Various studies have attempted to diagnose AI using basal serum cortisol levels so that dynamic testing can be avoided. The basal serum cortisol cut-offs to diagnose AI varied from 3.0 to 5.2 μg/dL with widely variable specificity.[23481524] The latest Endocrine Society Clinical Practice Guidelines recommend a basal serum cortisol cut-off of 5 μg/dL to diagnose AI.[10] Nevertheless, the guidelines recognized that the lower limit of normal using the contemporary assays is lower (4.1–4.3 μg/dL). In our study, the basal serum cortisol of 5.13 μg/dL yielded a specificity of 90% and a sensitivity of 76.7% whereas the cut-off of 3.05 μg/dL provided 100% specificity but with 51.16% sensitivity. The use of basal serum cortisol of 3 μg/dL significantly increases the need for dynamic testing (~ one-fourth of the patients evaluated for AI) but with a marginal increase in the specificity. A study by Perton et al.[24] had shown a reduction of dynamic testing by 12% if a cut-off of 5.2 μg/dL is used instead of a conventional cut-off of 3 μg/dL. So, a basal serum cortisol cut-off of 5 μg/dL may be adopted to diagnose AI in clinical practice.

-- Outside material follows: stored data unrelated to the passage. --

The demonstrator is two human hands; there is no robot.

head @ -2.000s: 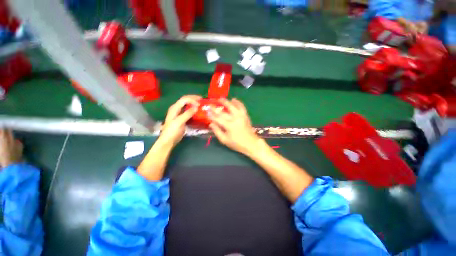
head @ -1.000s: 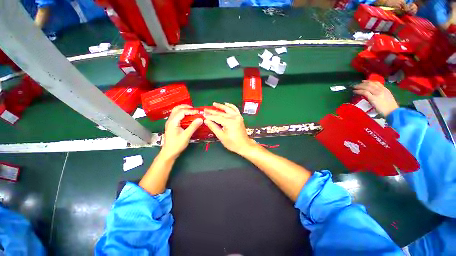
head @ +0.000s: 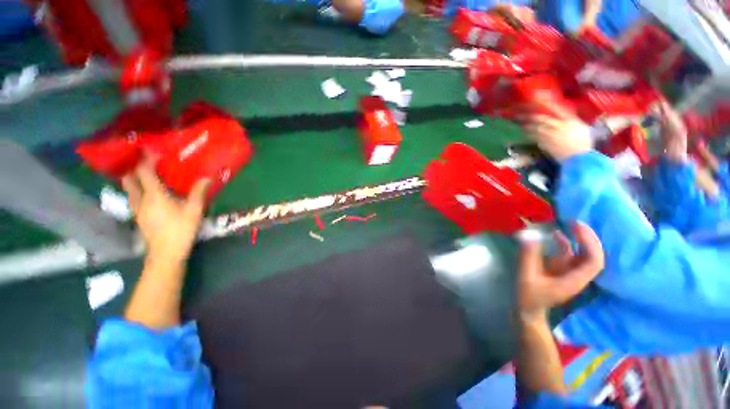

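Note:
Everything is blurred. My left hand (head: 166,212) is at the left of the belt, fingers spread at the near side of a red carton (head: 204,152). Its fingertips overlap the cartons there; I cannot tell whether it grips one. Another red carton (head: 116,150) lies just left of it. My right hand (head: 556,268) is raised at the right, fingers curled and apart, with nothing visible in it. A flat red carton blank (head: 480,192) lies between it and the belt rail.
A closed red carton (head: 379,132) stands on the green belt (head: 304,148), near white scraps (head: 388,86). Another person's hand (head: 560,134) reaches to piled red cartons (head: 596,76) at the right. A black mat (head: 336,319) lies before me. A metal post (head: 64,192) slants at the left.
My hands have parted from the carton they held together. The left moved left to the cartons on the belt, the right moved right and back. The view has shifted and tilted.

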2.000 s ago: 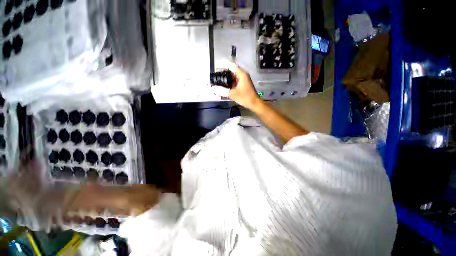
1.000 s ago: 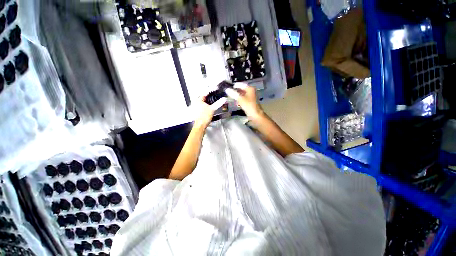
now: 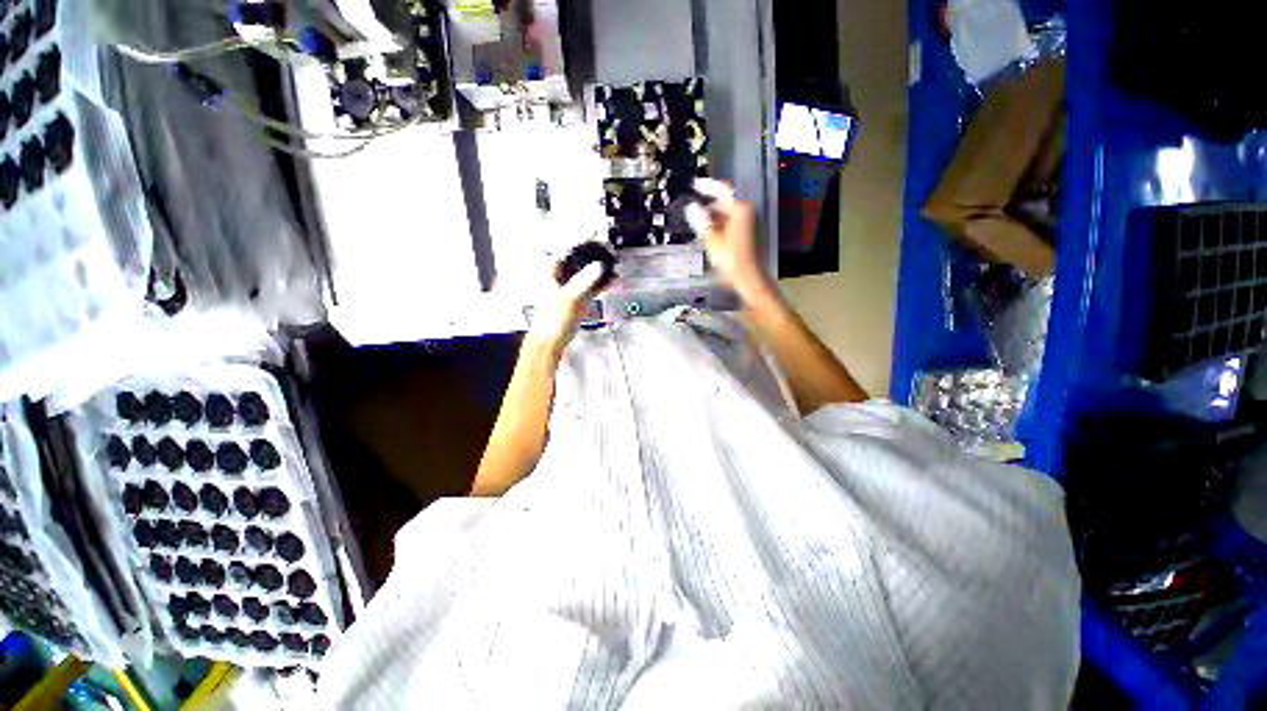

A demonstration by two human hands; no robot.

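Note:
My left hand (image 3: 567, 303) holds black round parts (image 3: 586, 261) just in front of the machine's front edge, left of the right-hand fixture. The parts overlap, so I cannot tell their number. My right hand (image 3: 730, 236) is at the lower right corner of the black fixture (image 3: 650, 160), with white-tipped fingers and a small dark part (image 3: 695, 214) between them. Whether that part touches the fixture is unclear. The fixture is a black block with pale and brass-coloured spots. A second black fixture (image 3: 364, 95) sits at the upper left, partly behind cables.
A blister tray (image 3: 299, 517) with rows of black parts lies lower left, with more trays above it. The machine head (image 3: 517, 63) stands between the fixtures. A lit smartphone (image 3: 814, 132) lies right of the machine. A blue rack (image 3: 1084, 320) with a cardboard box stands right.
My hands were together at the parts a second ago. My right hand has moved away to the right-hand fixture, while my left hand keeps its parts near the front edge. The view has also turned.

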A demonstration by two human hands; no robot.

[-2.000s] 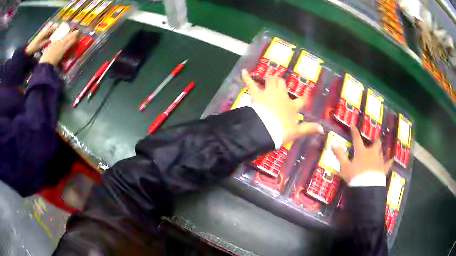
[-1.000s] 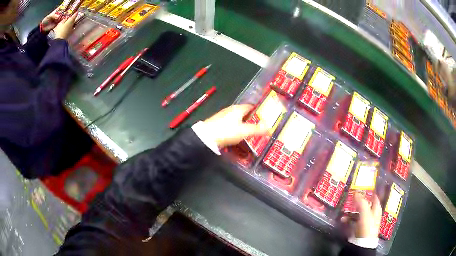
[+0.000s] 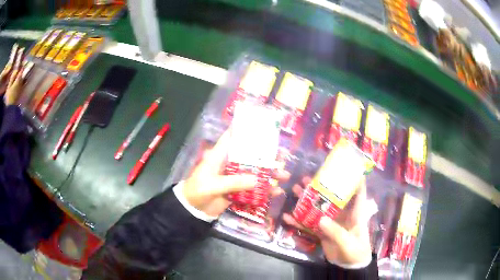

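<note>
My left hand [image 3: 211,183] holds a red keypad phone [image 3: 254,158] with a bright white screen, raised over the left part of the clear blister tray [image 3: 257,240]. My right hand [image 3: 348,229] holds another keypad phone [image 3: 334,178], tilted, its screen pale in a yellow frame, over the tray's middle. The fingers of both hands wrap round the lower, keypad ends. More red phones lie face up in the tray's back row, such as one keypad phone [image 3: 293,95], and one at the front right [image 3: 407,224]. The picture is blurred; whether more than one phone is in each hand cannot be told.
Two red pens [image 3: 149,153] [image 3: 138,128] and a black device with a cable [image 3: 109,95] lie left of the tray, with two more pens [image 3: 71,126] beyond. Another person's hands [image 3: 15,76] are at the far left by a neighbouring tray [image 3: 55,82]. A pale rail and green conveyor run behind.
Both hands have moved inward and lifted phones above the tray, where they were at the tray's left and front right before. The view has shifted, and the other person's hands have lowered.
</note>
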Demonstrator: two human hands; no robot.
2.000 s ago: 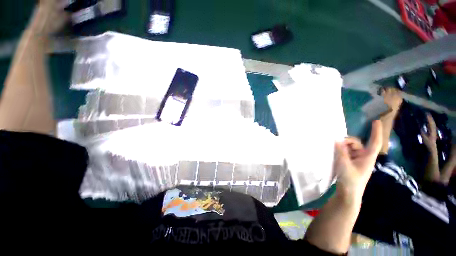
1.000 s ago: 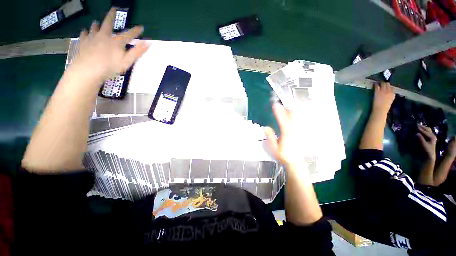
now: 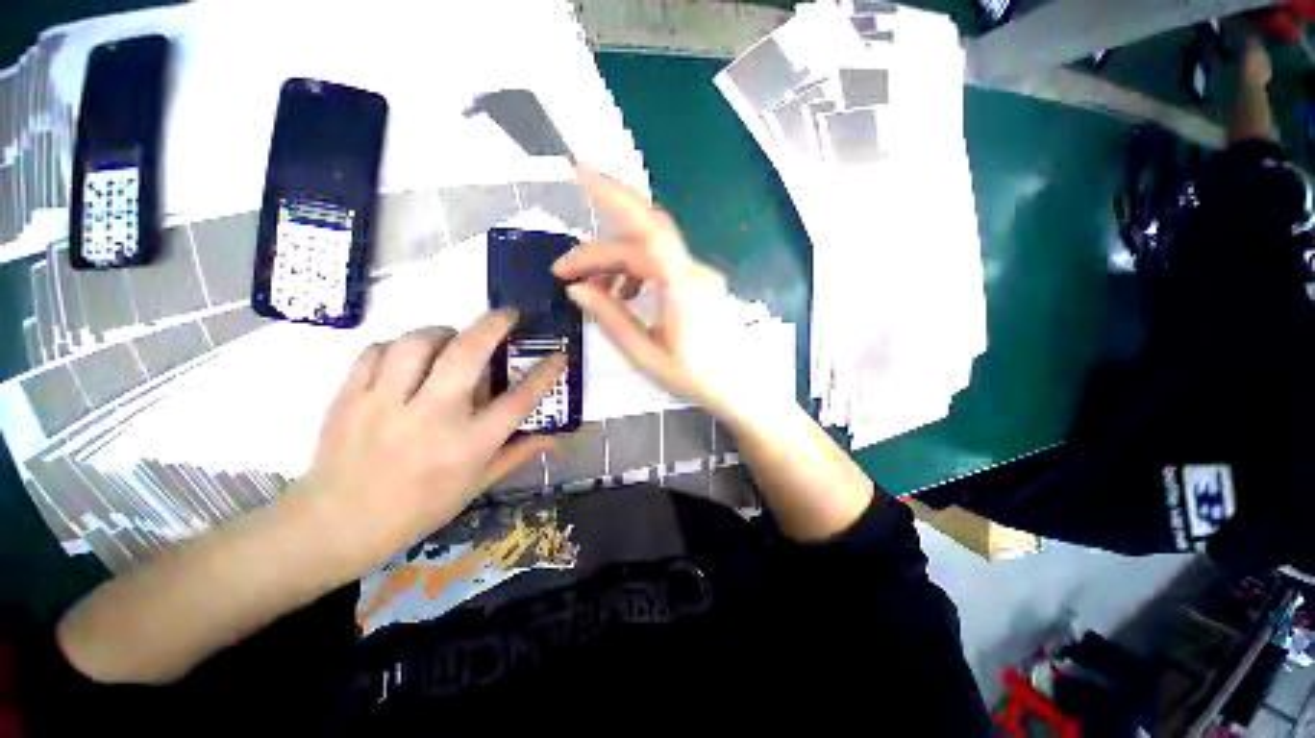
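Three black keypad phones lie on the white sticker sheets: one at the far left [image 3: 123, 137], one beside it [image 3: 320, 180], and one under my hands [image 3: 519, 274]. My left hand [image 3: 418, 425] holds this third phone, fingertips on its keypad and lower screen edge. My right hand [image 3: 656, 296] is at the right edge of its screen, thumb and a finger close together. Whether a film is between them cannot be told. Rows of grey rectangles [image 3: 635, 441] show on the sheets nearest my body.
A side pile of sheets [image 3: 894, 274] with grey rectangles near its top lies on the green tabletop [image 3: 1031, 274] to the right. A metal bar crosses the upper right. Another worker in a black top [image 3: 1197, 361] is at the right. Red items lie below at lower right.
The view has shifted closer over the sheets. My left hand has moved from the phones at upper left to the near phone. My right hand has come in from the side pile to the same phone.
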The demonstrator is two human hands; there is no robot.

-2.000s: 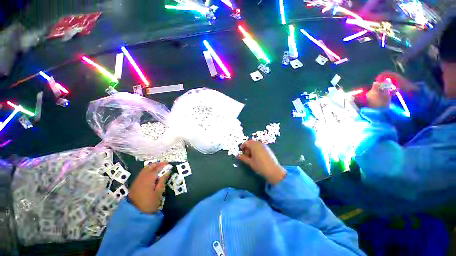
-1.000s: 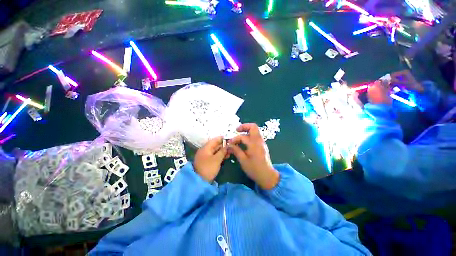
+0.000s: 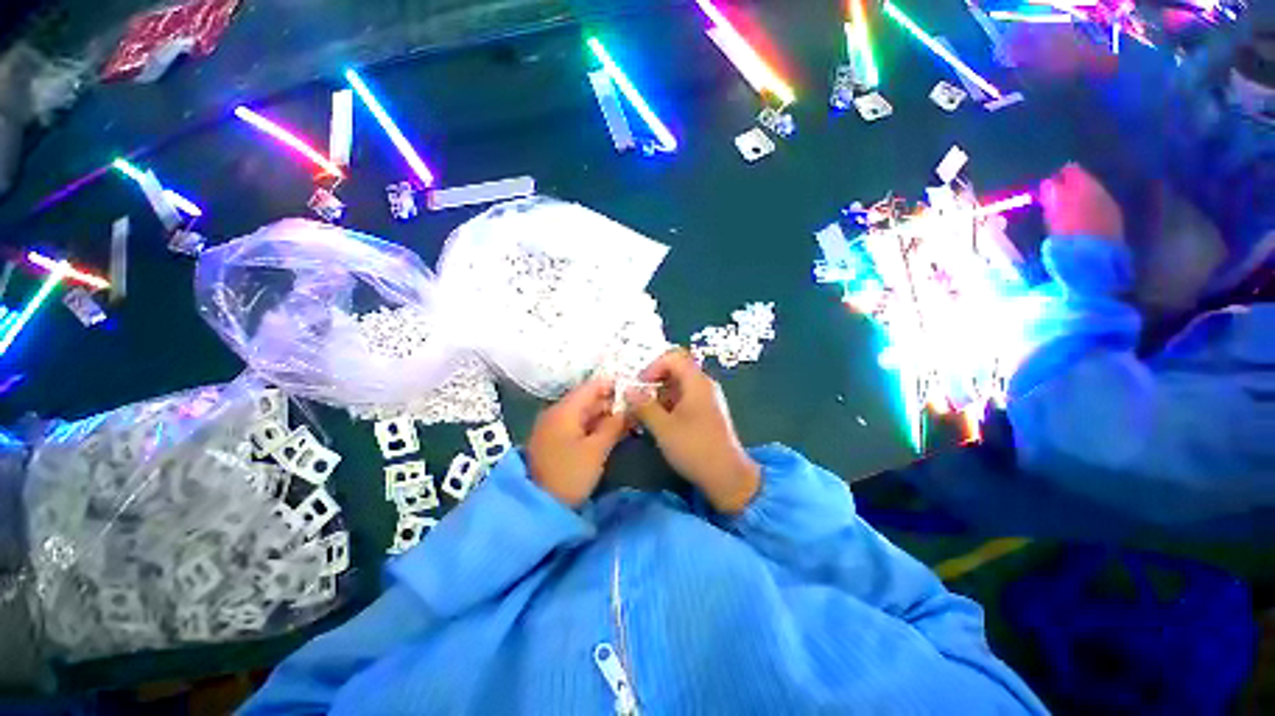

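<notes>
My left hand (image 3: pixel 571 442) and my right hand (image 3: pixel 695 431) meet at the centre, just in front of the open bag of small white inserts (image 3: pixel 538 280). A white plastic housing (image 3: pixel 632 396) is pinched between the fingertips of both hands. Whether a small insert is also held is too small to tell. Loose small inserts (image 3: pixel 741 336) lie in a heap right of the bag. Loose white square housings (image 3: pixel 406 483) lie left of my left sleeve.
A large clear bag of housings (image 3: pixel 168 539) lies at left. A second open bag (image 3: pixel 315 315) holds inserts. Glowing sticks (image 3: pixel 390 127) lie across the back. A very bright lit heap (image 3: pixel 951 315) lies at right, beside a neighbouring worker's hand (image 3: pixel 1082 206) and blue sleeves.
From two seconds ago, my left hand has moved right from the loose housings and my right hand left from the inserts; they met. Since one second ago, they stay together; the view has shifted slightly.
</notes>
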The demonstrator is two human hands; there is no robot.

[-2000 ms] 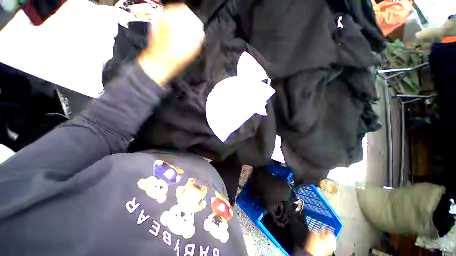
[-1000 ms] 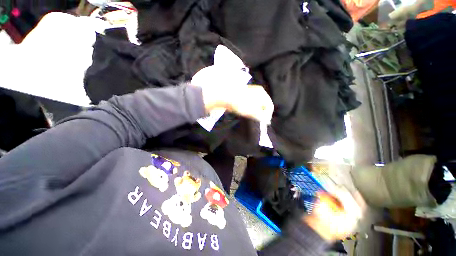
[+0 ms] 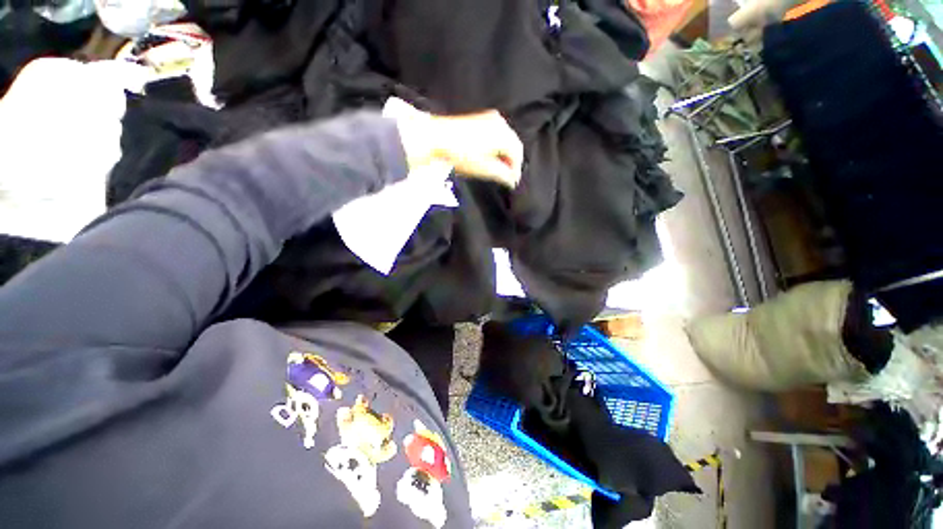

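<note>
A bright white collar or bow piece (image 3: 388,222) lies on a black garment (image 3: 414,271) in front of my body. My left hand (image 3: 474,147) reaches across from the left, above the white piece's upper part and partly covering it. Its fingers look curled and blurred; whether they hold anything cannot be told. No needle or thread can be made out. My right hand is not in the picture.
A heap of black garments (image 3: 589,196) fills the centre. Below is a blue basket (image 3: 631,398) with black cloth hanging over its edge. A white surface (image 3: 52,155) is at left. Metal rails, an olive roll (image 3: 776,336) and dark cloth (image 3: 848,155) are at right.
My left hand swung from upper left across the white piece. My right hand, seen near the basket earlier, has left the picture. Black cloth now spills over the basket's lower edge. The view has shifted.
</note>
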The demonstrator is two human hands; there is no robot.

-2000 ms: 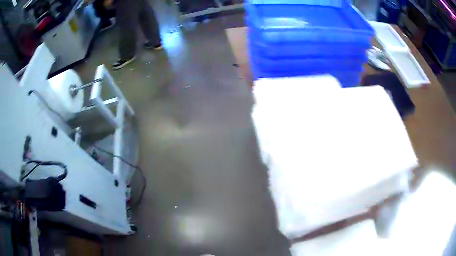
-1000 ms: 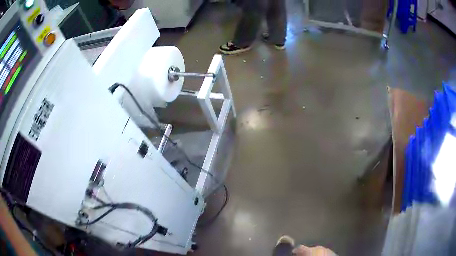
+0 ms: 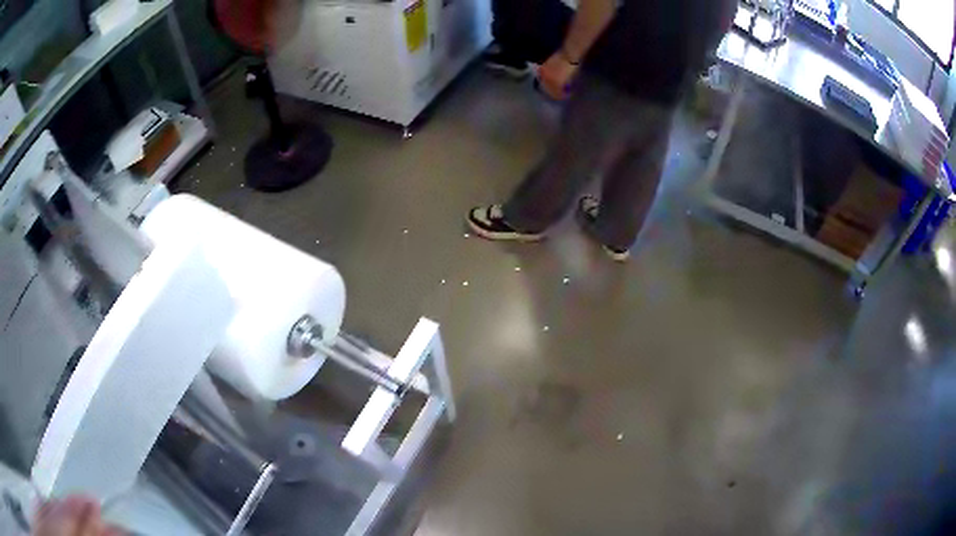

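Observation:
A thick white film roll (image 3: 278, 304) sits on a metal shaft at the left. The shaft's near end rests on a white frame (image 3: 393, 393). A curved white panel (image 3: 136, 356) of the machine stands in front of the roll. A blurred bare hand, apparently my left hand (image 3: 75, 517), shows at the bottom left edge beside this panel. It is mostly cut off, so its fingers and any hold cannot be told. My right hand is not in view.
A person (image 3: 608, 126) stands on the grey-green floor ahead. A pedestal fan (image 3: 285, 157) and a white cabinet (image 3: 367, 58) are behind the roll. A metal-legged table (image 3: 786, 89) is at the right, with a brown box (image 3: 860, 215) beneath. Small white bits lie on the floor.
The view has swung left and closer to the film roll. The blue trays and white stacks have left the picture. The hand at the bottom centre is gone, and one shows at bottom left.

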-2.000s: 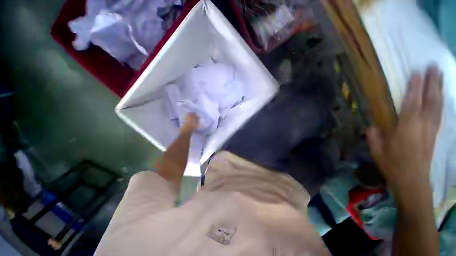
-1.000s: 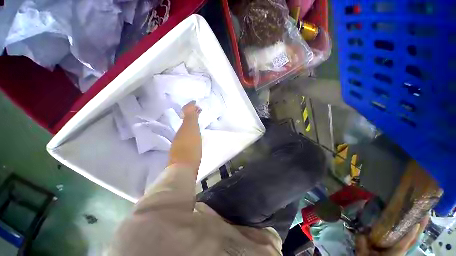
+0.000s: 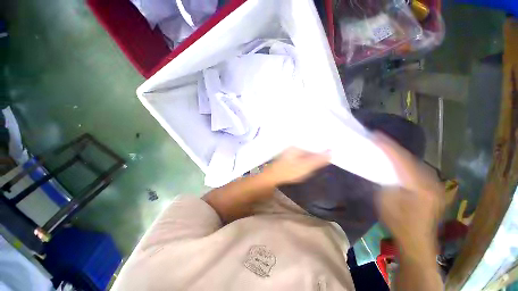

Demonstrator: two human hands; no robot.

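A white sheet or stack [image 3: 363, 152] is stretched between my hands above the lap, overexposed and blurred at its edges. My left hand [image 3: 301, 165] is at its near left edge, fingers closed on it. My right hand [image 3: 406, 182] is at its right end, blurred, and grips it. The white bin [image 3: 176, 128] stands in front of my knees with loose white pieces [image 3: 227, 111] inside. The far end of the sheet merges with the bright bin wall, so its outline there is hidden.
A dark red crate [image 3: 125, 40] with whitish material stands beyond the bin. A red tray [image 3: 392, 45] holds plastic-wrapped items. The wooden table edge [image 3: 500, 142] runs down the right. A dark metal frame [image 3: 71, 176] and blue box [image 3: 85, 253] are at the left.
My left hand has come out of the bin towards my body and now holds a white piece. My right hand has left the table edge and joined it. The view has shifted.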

The APST protocol used in our study is less expensive than ITT and SST but has comparable accuracy to ITT as demonstrated in our study, and to SST, as demonstrated in Nair et al.’s study.[13] Also, it is safer than ITT and more widely available in India than SST. The strengths of the study include a comparison of this emerging simple, safe, easily available, and cost-effective test against the gold standard, ITT, both among healthy volunteers and the participants evaluated for AI. The study also had a few limitations. First, the comparison of cortisol responses to APST and ITT was performed in only a small number of healthy volunteers. Second, serum cortisol level was measured only at 60 min but not at 30 and 120 min after APST in the participants evaluated for AI; hence, the ideal time to measure serum cortisol that provides the best diagnostic accuracy could not be determined.

CONCLUSIONS

APST is a simple, safe, less expensive, and reliable alternative to ITT in the evaluation of AI. Serum cortisol of 16.42 μg/dL at 60 min in APST provides the best diagnostic accuracy to delineate AI patients from those with an adequate cortisol response.